What the exercise asks: Repeat every line of the data exactly, but not the pictures.

########################################

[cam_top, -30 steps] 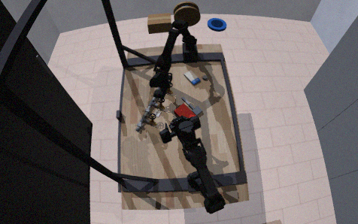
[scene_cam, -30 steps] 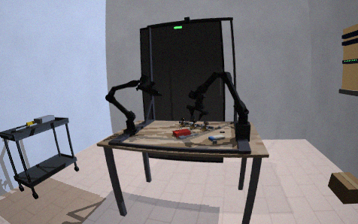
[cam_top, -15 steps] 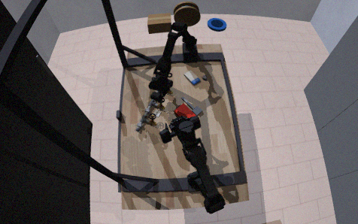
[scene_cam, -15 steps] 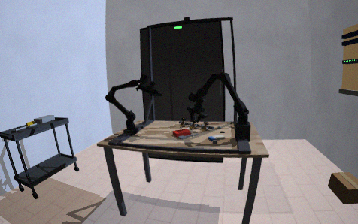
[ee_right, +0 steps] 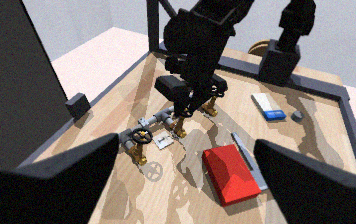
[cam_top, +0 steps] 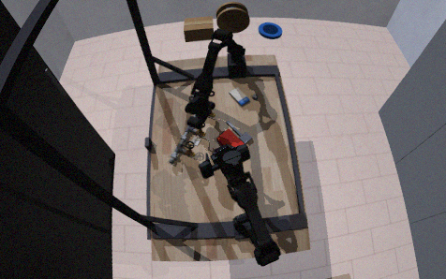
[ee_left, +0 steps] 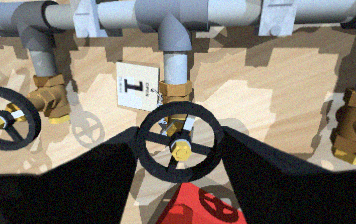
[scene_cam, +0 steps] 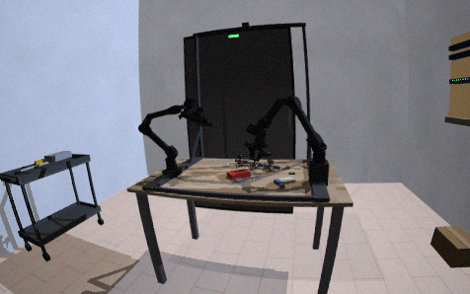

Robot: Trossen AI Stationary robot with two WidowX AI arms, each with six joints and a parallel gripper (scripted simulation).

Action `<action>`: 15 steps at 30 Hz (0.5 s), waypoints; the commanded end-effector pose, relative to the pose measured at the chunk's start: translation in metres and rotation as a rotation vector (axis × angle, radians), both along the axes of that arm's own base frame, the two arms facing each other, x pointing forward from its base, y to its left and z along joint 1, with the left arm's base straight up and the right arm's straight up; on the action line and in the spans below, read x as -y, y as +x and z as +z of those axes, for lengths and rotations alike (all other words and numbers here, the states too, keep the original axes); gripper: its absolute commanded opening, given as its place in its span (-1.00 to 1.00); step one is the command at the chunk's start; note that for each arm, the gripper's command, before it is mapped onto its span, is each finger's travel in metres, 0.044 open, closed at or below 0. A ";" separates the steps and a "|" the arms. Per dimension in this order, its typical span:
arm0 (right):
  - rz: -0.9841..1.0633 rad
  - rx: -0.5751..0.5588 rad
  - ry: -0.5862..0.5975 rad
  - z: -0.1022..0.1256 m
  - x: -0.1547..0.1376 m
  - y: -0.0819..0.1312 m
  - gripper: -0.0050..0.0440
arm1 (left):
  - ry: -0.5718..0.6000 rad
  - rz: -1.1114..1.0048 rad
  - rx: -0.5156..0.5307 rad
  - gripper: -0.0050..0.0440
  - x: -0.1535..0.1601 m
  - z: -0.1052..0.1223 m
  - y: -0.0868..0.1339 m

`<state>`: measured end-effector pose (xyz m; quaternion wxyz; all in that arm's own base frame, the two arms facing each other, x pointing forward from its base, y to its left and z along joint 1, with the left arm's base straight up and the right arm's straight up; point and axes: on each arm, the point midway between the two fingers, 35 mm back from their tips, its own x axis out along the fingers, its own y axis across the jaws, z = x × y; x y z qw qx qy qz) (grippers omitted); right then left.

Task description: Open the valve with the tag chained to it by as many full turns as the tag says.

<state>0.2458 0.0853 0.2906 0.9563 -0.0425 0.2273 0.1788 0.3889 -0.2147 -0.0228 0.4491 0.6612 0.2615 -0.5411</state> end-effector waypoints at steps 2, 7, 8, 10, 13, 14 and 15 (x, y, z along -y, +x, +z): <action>-0.002 0.026 0.009 0.009 0.001 -0.001 0.84 | -0.019 -0.004 0.026 -0.05 0.002 0.014 0.005; -0.002 0.026 0.009 0.009 0.001 -0.001 0.84 | -0.019 -0.004 0.027 -0.10 0.001 0.015 0.003; -0.002 0.026 0.009 0.009 0.001 -0.001 0.84 | -0.019 -0.004 0.027 -0.10 0.001 0.015 0.003; -0.002 0.026 0.009 0.009 0.001 -0.001 0.84 | -0.032 0.039 0.020 -0.08 0.001 0.015 0.003; -0.002 0.026 0.009 0.009 0.001 -0.001 0.84 | -0.064 0.146 0.004 -0.08 0.001 0.015 0.004; -0.002 0.026 0.009 0.009 0.001 -0.001 0.84 | -0.074 0.177 -0.001 -0.08 0.001 0.015 0.004; -0.002 0.026 0.009 0.009 0.001 -0.001 0.84 | -0.083 0.207 -0.006 -0.08 0.001 0.016 0.004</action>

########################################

Answer for this exercise:
[cam_top, -30 steps] 
[scene_cam, -30 steps] 
[cam_top, -15 steps] 
[scene_cam, -15 steps] 
[ee_right, +0 steps] 
[cam_top, +0 steps] 
[ee_left, +0 steps] 
[scene_cam, +0 steps] 

Robot: Trossen AI Stationary robot with two WidowX AI arms, each with six joints and a parallel gripper (scripted simulation).

Action `<action>`: 15 steps at 30 Hz (0.5 s), waypoints; the commanded end-effector pose, relative to the pose measured at the chunk's start: translation in metres and rotation as a rotation vector (axis × angle, radians), both along the axes of that arm's own base frame, the two arms facing each other, x pointing forward from its base, y to its left and z along joint 1, with the left arm's base straight up and the right arm's straight up; on the action line and in the spans below, read x as -y, y as +x and z as +z of those axes, for lengths and rotations alike (all other words and numbers here, the states too, keep the original axes); gripper: its absolute commanded opening, given as its place in its span (-1.00 to 1.00); step one is the command at the chunk's start; note that for each arm, the gripper's command, before it is mapped onto its span, is each finger's travel in metres, 0.044 open, closed at or below 0. A ";" separates the steps and a "|" the arms. Per dimension in this order, its typical span:
arm0 (right):
  - rz: -0.9841..1.0633 rad
  - rx: -0.5751..0.5588 rad
  - ry: -0.5862..0.5975 rad
  - z: -0.1022..0.1256 m
  - x: -0.1547..0.1376 m
  - y: -0.0819..0.1312 m
  - gripper: -0.0050..0.0440
arm1 (left):
  - ry: -0.5718..0.6000 rad
  - rz: -1.1114..1.0048 rad
  - rx: -0.5156..0.5307 rad
  - gripper: -0.0050..0.0440
  - x: -0.1535..0.1601 m
  - z: -0.1052..0.1223 m
  - y: -0.0868..0.1339 m

`<state>`: measured end-effector pose (xyz m; quaternion wxyz; all in that arm's own base frame, the two arms facing each other, x pointing forward from its base, y to its left and z along joint 1, with the left arm's base straight up and the right arm's straight up; point and axes: on each arm, the point midway between the two fingers, 35 mm back from their tips, its own x axis out along the fingers, its own y axis across the jaws, z = x × y; x y z qw qx qy qz) (grippers omitted); right then left.

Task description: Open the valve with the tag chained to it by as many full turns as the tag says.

<state>0.2458 0.0853 0.2906 0.9563 -0.0425 0.2273 0.1788 0.3889 -0.2147 -0.0228 0.4491 0.6612 0.2615 -0.5411</state> end-effector waypoints at steps 2, 7, 8, 10, 13, 14 and 15 (x, y, z along -y, +x, +z): <action>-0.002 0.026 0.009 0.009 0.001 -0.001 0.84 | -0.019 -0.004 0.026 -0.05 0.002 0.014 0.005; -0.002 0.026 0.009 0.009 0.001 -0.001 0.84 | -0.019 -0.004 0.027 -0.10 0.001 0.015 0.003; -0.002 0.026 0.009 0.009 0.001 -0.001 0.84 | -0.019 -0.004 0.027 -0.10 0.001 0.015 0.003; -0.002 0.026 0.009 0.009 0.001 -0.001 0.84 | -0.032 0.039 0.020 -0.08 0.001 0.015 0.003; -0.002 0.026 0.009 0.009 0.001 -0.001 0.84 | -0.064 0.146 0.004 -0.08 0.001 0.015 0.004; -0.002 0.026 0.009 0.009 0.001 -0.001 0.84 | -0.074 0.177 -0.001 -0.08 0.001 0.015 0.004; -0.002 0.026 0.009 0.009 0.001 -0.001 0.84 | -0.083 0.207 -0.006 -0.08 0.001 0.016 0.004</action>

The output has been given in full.